- **WHAT THE TASK REQUIRES**: Report each line below that carries the word "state".

- **DATA**:
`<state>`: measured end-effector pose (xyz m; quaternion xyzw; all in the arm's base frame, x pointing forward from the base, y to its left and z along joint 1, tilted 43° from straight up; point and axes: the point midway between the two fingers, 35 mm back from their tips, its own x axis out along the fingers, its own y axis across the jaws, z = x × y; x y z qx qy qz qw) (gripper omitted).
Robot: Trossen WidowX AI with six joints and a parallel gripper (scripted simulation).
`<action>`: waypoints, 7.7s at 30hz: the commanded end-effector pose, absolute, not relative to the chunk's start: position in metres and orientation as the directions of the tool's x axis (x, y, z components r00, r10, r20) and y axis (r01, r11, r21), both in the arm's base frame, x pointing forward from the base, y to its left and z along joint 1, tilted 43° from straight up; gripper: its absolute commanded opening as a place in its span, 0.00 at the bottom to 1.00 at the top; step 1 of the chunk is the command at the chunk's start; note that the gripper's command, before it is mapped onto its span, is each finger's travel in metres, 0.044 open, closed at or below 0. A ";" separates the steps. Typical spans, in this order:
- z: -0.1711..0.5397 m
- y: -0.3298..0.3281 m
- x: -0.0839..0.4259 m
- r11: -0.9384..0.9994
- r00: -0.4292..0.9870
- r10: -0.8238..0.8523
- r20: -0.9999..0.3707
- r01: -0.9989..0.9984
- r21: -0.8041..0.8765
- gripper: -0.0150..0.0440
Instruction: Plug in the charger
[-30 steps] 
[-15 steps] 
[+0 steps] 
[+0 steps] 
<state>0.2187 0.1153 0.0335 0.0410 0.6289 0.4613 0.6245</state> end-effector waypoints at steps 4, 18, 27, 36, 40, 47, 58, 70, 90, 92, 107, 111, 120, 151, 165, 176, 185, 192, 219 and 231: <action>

- **RESPONSE AREA**:
`<state>`: measured end-effector pose (xyz m; quaternion xyzw; all in the arm's base frame, x pointing forward from the base, y to its left and z along joint 1, tilted 43° from straight up; point and axes: the point midway between the two fingers, 35 mm back from their tips, its own x axis out along the fingers, its own y axis across the jaws, z = x × y; x y z qx qy qz qw) (gripper omitted).
<state>0.2187 0.1153 0.0335 0.0410 0.6289 0.4613 0.6245</state> end-effector waypoints at steps 4, 18, 27, 36, 40, 47, 58, 70, 90, 92, 107, 111, 120, 151, 165, 176, 185, 192, 219 and 231: <action>

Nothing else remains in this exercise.